Hi!
I'm trying to delegate my free subdomain (onehalf3544.strangled.net) to ns*.he.net nameservers:
raspberry-pi% dig ns onehalf3544.strangled.net @ns1.afraid.org
; <<>> DiG 9.8.1-P1 <<>> ns onehalf3544.strangled.net @ns1.afraid.org
;; global options: +cmd
;; Got answer:
;; ->>HEADER<<- opcode: QUERY, status: NOERROR, id: 25376
;; flags: qr rd; QUERY: 1, ANSWER: 0, AUTHORITY: 4, ADDITIONAL: 0
;; WARNING: recursion requested but not available
;; QUESTION SECTION:
;onehalf3544.strangled.net. IN NS
;; AUTHORITY SECTION:
onehalf3544.strangled.net. 3600 IN NS ns3.he.net.
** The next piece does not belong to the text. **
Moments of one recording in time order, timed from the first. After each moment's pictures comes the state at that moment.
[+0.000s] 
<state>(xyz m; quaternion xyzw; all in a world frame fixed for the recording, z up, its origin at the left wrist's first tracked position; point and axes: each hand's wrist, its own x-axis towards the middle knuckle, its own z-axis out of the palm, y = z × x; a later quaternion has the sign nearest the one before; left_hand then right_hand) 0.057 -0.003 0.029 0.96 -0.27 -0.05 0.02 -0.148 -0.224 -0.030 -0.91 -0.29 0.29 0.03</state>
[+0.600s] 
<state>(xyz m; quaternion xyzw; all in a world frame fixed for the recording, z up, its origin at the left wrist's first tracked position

onehalf3544.strangled.net. 3600 IN NS ns2.he.net.
onehalf3544.strangled.net. 3600 IN NS ns1.he.net.
onehalf3544.strangled.net. 3600 IN NS ns4.he.net.
;; Query time: 166 msec
;; SERVER: 2607:f0d0:1102:d5::2#53(2607:f0d0:1102:d5::2)
;; WHEN: Tue Oct 23 19:51:03 2012
;; MSG SIZE rcvd: 118
But all I get when trying to add this domain via dns.he.net web interface is this:
Zone failed validation test. ERROR: Delegation was not found. Please delegate to ns1, ns2, ns3, ns4 and ns5.he.net then retry. (strangled.net / onehalf3544.strangled.net).
Answers in this topic (http://www.tunnelbroker.net/forums/index.php?topic=1050.0) suggest that dns.he.net checks existence of whois record, which my subdomain does not have. OTOH, co.cc domains do not have(?) such records either and they work (as mentioned in that forum topic).
Ok, I've mailed dnsadmin@he.net and the problem was solved - I have successfully added my domain to the zone.
Don't know why this did not work at first, however.
Hi onehalf3544,
I´m having exactly the same problem with my domain obtained through afraid.org.
When I try to register my jumpingcrab.com domain, I get the same error :(
Any suggestion?
Quote from: caza on November 08, 2012, 04:54:11 AM
Hi onehalf3544,
I´m having exactly the same problem with my domain obtained through afraid.org.
When I try to register my jumpingcrab.com domain, I get the same error :(
Any suggestion?
Mail dnsadmin@he.net and ask. I
Quote
Don't know why this did not work at first, however.